Exercise objective => Nothing but a verbatim copy of the data, minus the images, should be returned.

Input data =>
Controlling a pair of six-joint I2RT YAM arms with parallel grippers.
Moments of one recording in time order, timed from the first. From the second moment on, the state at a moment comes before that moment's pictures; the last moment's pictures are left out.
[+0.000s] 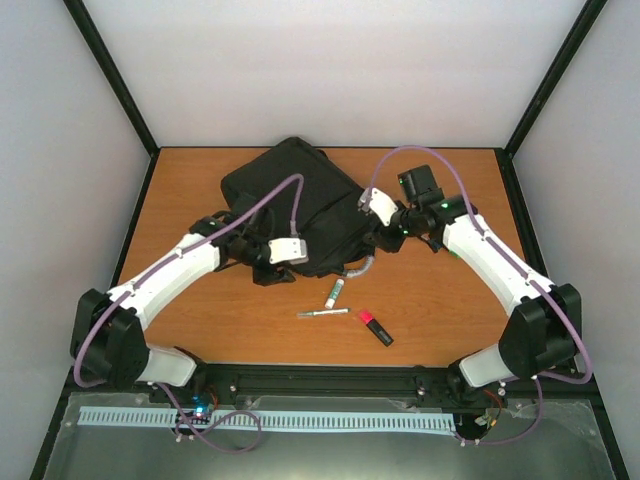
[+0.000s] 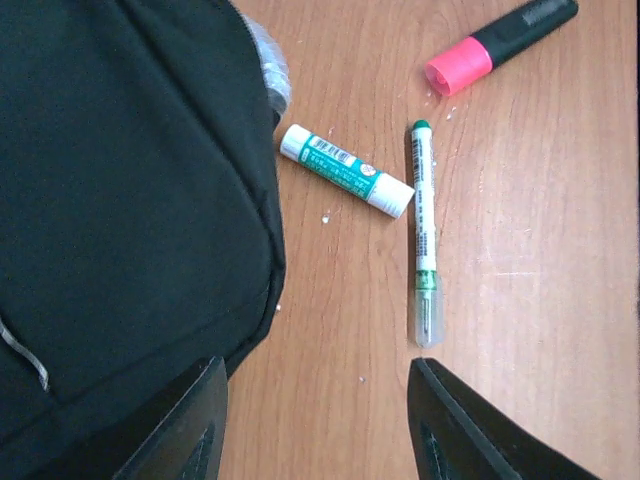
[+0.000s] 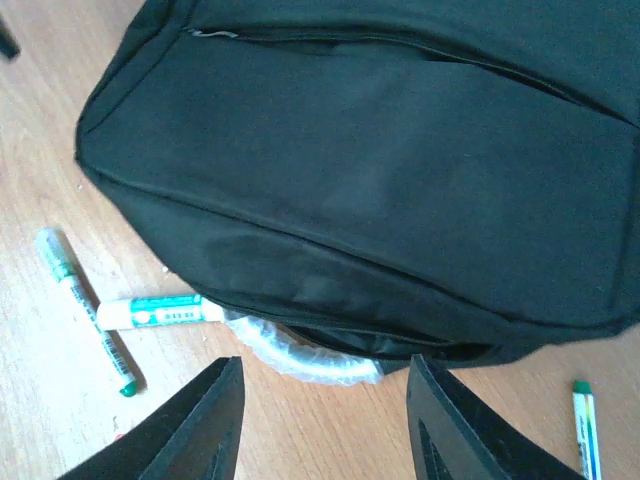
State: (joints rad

Answer space =>
Controlling a pair of six-joint I2RT YAM arms with parallel grippers.
Moments of one recording in time order, timed from the first. From the second moment on, the state at a moment comes before that moment's pictures; the last moment's pictures are left out.
[+0.000s] 
[+0.000s] 
[+0.000s] 
State: (joints rad

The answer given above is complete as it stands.